#### What you have to do:
Give the data back exactly. Leave out any images.

#### Exercise inputs:
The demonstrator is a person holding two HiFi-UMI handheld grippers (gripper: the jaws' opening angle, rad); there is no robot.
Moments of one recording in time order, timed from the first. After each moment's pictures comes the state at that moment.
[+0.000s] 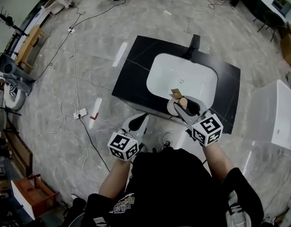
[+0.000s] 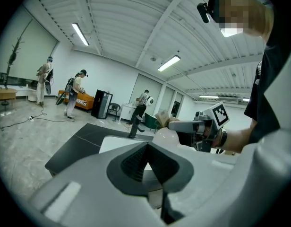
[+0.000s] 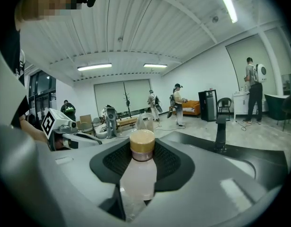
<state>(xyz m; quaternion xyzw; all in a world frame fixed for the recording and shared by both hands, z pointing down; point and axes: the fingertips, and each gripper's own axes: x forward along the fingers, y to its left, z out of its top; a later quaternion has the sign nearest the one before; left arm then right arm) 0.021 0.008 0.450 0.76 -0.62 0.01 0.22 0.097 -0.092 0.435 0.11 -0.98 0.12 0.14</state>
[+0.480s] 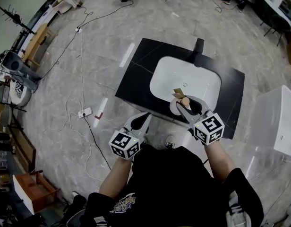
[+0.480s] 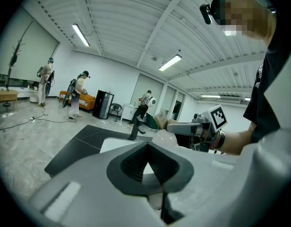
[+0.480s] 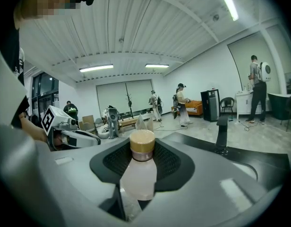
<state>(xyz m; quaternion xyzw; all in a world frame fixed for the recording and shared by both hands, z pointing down) 0.024 -0.005 0.442 0.75 -0.62 0.01 0.22 0.096 -0.109 0.436 0.10 -0.98 0.12 0.14</state>
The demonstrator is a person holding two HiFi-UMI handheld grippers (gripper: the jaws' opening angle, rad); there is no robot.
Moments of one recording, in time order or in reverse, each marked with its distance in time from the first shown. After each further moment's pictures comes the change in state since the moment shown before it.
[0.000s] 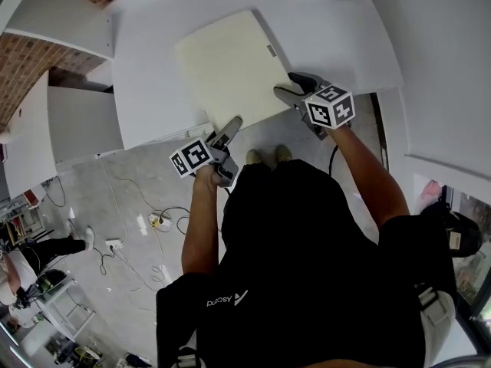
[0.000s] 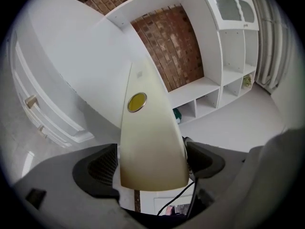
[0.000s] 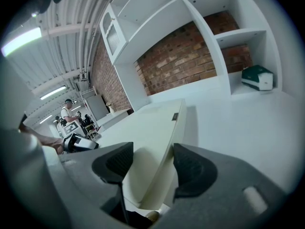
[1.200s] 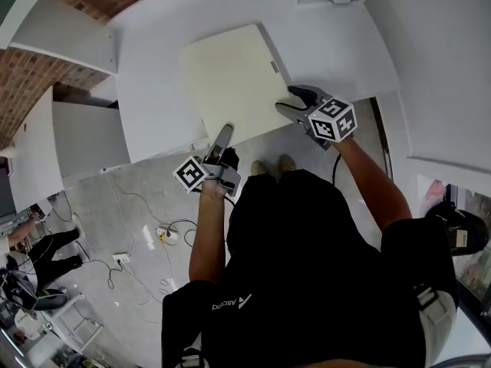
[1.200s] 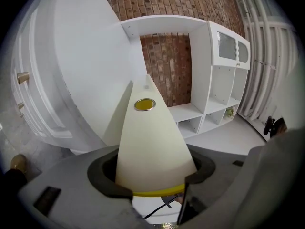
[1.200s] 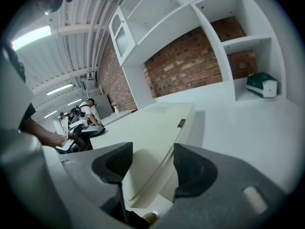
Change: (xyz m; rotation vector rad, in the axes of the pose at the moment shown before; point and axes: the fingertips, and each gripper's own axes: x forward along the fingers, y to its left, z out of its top) left arm -0.020 -0.042 0.031 -0.200 -0.198 -0.279; right arm -0.013 0.015 0.000 -0.060 -0.034 0.044
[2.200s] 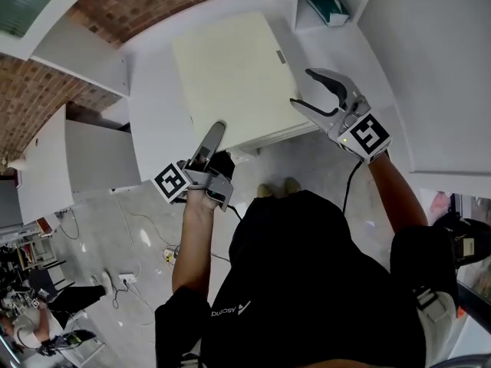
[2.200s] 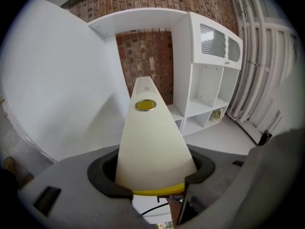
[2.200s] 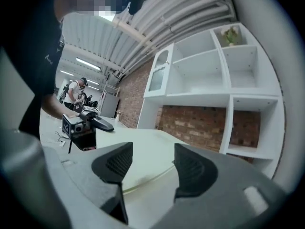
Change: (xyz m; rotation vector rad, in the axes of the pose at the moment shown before) left arm 0.019 -0.156 0.027 0.022 0.035 -0.089; right arm -0.120 0.065 0.180 -0.585 -0.377 -0.091
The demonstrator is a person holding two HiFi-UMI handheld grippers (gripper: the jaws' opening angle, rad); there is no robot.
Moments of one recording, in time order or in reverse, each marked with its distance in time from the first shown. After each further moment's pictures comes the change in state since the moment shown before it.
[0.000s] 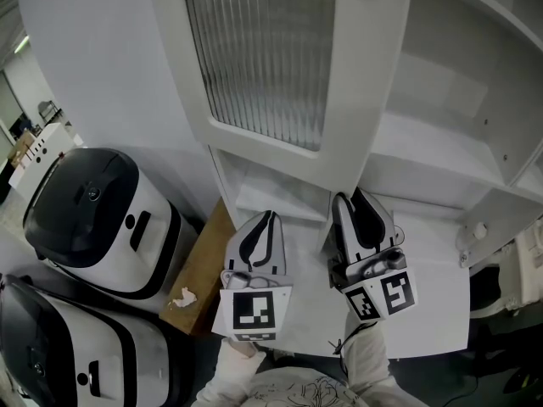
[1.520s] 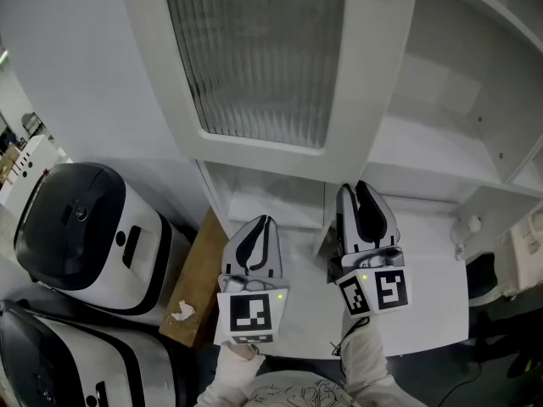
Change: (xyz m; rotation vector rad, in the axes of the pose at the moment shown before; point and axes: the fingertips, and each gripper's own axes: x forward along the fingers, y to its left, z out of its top) left arm 0.027 0.014 -0.014 -0.039 0.027 -0.062; right arm 0.022 -0.033 -0.011 -0.077 0.051 -0.230
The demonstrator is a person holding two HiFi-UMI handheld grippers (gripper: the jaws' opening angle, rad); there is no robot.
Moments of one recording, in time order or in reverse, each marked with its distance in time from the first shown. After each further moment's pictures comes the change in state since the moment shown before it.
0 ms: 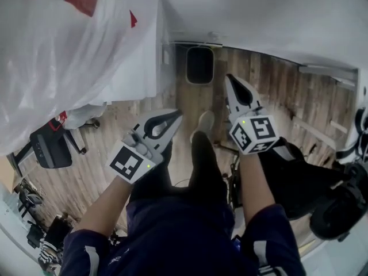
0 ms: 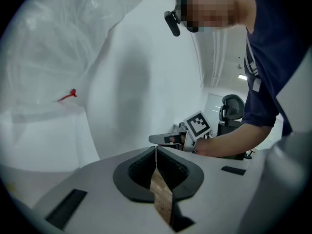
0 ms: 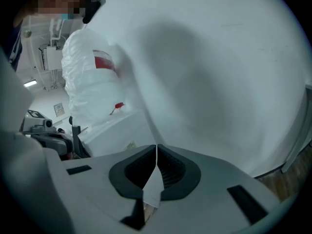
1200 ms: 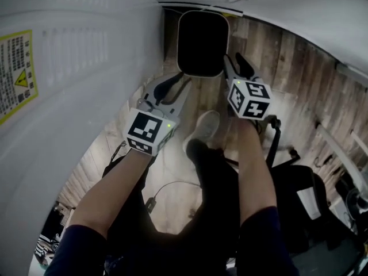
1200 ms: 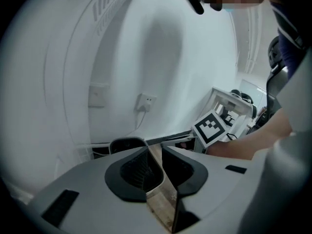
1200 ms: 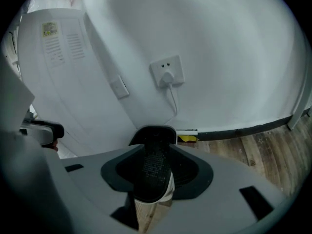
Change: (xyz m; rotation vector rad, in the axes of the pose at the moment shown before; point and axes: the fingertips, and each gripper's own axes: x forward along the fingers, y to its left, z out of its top) left arm 0.248 0.174 -0.382 -0.169 0.146 0.228; right arm 0.226 -0.228 -0.414 0.068 0.331 -0.159
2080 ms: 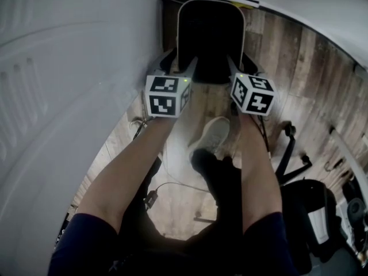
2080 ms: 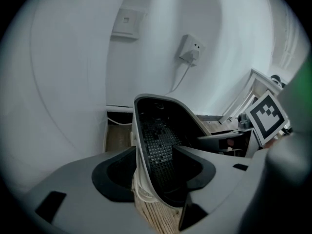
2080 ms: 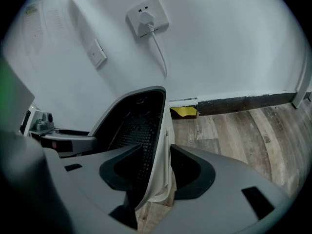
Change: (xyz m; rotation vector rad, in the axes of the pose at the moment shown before) left arm 0.131 0.113 -0.126 -0.166 0.207 0.232; right arm 0.098 -0.032 -0.085 0.071 0.134 -0.029
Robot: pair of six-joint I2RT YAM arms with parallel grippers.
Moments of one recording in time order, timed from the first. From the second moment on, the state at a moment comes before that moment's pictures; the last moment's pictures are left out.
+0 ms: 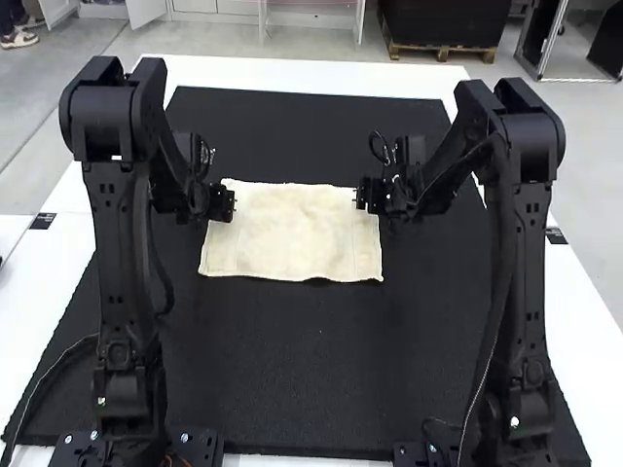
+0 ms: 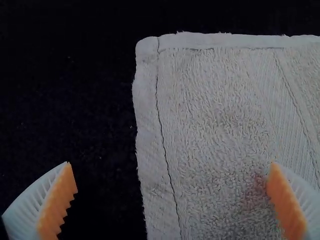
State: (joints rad) left arm 0.10 2.09 0.95 0.45 0.15 0.13; right arm 0.24 2.20 1.12 0.44 -0.24 0.15
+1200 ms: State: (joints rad) left arm 0.10 2.03 0.92 0.47 0.29 0.12; right arm 0.15 2.17 1.11 0.42 -0.44 0.16
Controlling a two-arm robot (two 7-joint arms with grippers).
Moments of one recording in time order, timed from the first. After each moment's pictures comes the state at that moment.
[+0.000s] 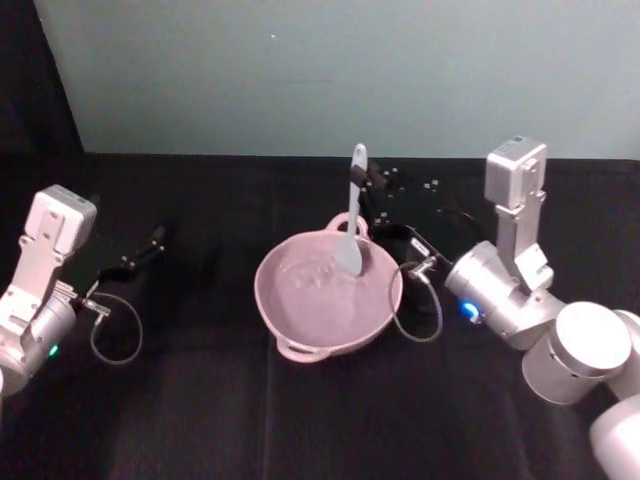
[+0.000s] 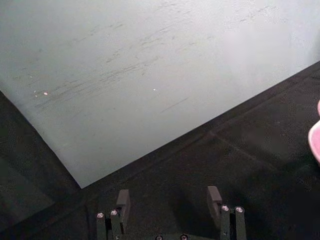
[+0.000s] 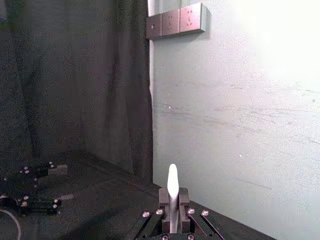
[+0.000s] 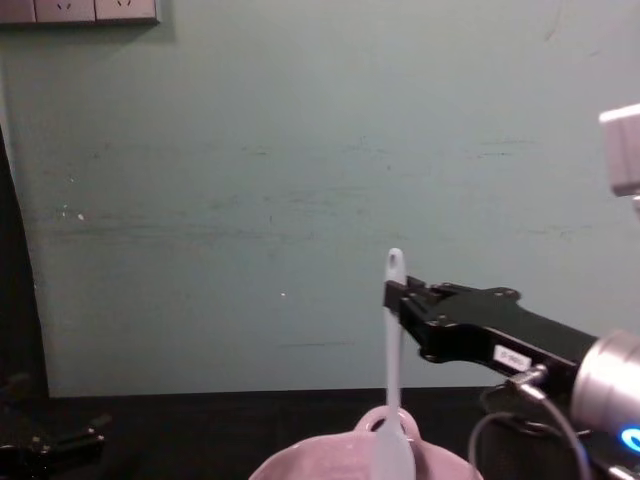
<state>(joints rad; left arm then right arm) -0.20 0.60 0.45 -1.41 -0.25 -0.12 0.03 0.32 0.27 -0.42 -1.34 0.33 -0.23 0.36</state>
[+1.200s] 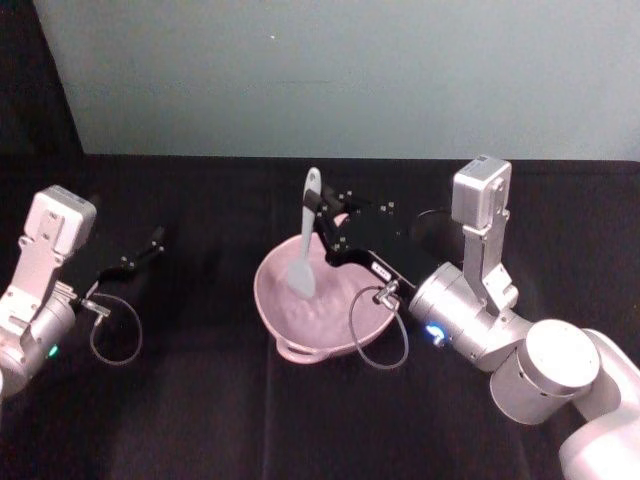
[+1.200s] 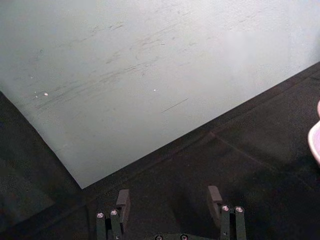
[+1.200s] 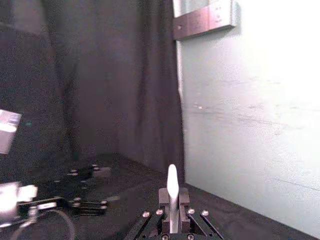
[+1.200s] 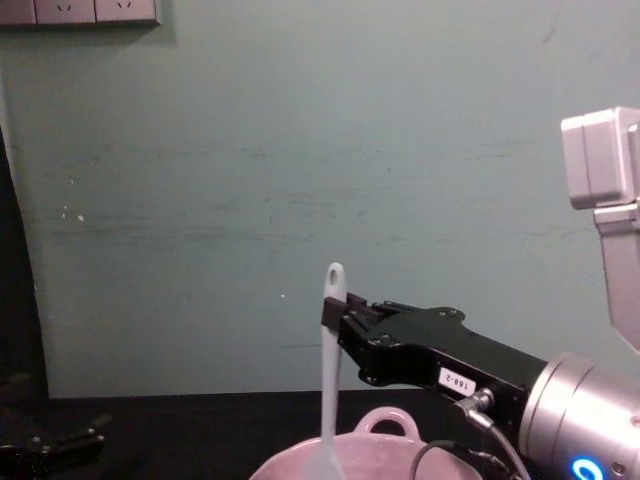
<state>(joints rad) -0.20 0.60 0.45 -1.41 -0.25 -0.12 0.03 0.28 0.22 -0.44 -1.37 0.35 -0.21 0.43</state>
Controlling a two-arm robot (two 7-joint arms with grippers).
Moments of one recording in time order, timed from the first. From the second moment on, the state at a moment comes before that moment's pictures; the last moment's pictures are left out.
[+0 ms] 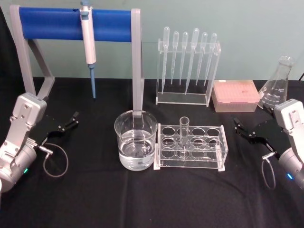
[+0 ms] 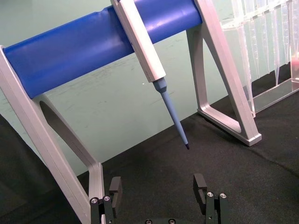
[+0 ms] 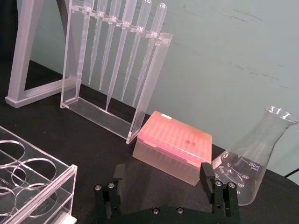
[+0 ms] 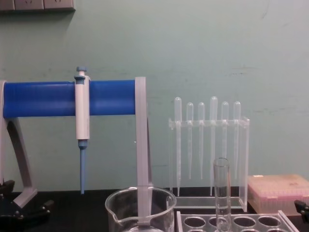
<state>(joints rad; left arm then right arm) -0.20 0.60 0.45 -1.41 -0.25 -0.12 0.03 0.20 0.60 -0.45 -1.41 0.25 -0.12 -0.03</state>
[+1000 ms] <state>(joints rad) -0.20 0.60 0.45 -1.41 -0.25 -0.12 0.03 0.20 0.60 -0.45 -1.41 0.25 -0.12 -0.03</state>
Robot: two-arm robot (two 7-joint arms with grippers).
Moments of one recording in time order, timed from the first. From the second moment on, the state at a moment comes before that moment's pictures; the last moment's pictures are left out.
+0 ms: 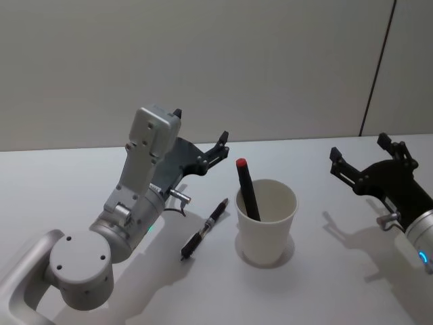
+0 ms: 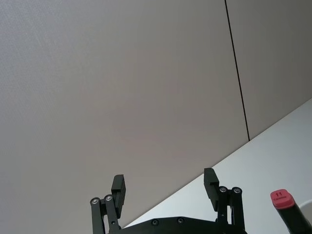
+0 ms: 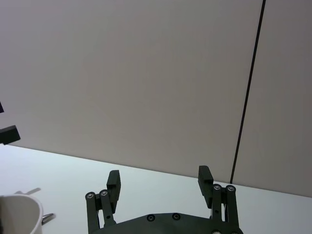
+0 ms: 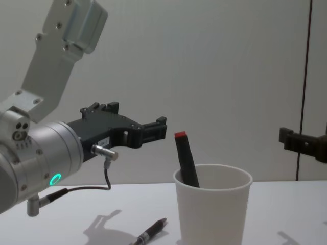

#### Solution:
The demonstrator is a person holding two HiFi-UMI handheld grippers (gripper: the jaws' opening angle, rad); there is no robot.
Moments of one recording in time order, timed from the first. After each moment's pictures comes the state at that moment.
[+0.000s] 
[+0.000s] 
[+0.000s] 
<state>(xyz m; quaternion xyzw; all in a world frame fixed for the recording and shared by both hands, z pointing down; point and axes: the fingertips, and each gripper's own axes: x forward along the fingers, y to its left, z out of its top; a later quaternion has the sign nearest the one before; left arm then right arm) 0.021 0.008 0.450 0.76 -0.62 0.01 0.22 0.097 -0.092 0.435 0.11 -0.98 0.12 0.14</state>
[+0.480s] 
[+0.480s] 
[+0.480s] 
<state>(xyz m; quaternion xyzw; all in a world frame fixed for the recording and shared by both hands, z pointing down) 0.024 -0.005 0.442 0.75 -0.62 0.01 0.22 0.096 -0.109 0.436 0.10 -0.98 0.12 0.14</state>
The demonstrator is a person holding two HiFi-UMI handheld grippers (gripper: the jaws' opening angle, rad); there is no robot.
Moments of one recording, in time order or in reverse, each marked with its distance in time from the first shown. After each further moment's pictures comes the change in state since the moment shown before it.
[0.000s] 
[0.000s] 
[0.000s] 
[1.200s] 
[1.200s] 
[1.200s] 
Change: (xyz m; rotation vector rad, in the axes of the pose at the moment shown before; point and axes: the fingertips, and each gripper's own axes: x forward along the fingers, y to its left, z out of its top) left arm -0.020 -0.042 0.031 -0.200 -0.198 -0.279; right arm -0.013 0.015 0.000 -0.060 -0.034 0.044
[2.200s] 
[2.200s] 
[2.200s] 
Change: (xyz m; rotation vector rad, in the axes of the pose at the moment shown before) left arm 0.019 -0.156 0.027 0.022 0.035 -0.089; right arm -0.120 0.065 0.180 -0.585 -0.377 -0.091
The demonstrator is a person holding two HiFi-UMI handheld grippers (gripper: the jaws' opening angle, rad); there is no robot.
Moments of one recording, in time order or in reverse, each marked with its distance in time from the first shown. After each further moment's pictures comes the change in state since the moment shown before it.
[0.000s] 
[1.520s] 
Change: (xyz m; rotation vector rad, in the axes of the pose at the moment shown before; point and axes: the fingertips, and each gripper's own axes: x forward along the fingers, y to its left, z out of its top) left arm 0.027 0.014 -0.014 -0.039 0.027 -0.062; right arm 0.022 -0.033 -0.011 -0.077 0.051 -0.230
The demonstrator is a person holding two HiFi-UMI handheld grippers (gripper: the jaws' opening angle, rad); there is no robot.
Moments of one recording, in time order or in reverse, each marked with its distance in time from the first shown. After each further moment's pictures comes the change in state since the moment shown before it.
0 ms: 
0 ms: 
0 ms: 
1200 ms: 
1200 ms: 
1200 ms: 
Change: (xyz m; rotation vector rad, in the axes of the pose at the moment shown before; point and axes: the fingertips, and each gripper's own axes: x forward along the fingers, y to its left, z out of its top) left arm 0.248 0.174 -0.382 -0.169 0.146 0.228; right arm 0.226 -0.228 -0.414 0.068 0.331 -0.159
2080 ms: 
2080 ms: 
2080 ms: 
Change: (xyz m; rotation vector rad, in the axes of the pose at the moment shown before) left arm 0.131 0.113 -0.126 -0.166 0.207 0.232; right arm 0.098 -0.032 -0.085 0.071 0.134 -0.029
Robot: pair of six-joint I2RT YAM arms with parallel grippers.
Moments of one recording in time order, timed from the first. From the second moment on, the state at a moment comes before that moment's pictures; the last moment's pictures are left out.
+0 ms: 
+0 ms: 
State: (joints rad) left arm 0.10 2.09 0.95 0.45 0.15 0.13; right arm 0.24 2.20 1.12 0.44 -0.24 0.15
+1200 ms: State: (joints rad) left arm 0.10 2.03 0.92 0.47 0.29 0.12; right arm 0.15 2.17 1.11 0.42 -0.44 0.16
Controlling a two-arm robot (two 7-joint arms with grippers).
Moments of one recording in time order, timed from the first. After each moment's pictures comes the state at that moment.
[+0.000s] 
[+0.000s] 
[+0.000s] 
[+0.000s] 
<state>(joints rad; left arm then right arm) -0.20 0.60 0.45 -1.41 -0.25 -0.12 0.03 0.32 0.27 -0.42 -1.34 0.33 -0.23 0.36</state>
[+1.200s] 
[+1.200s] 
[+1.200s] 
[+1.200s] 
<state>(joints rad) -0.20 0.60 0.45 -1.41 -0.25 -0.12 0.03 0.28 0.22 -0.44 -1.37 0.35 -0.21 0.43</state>
Controlling a two-arm robot (two 7-joint arms with grippers).
Moments of one recording in time order, timed from the first. From the second moment on, the state at a moment comes before that moment's pictures; the last moment's pictures are left out.
[+0 ms] 
[+0 ms] 
[+0 ms] 
[+0 ms] 
<state>(joints rad; left arm then right arm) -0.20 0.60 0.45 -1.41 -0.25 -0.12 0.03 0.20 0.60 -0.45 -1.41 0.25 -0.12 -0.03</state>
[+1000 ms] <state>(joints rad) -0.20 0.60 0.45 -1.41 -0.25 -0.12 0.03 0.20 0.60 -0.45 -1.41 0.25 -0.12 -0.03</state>
Robot: two-arm robot (two 7-joint arms with grippers).
Moments of one recording in time order, timed from the first. From the second moment on, the state at a moment comes before that moment's pictures; the last moment's pictures are left out.
+0 ms: 
+0 ms: 
+0 ms: 
+0 ms: 

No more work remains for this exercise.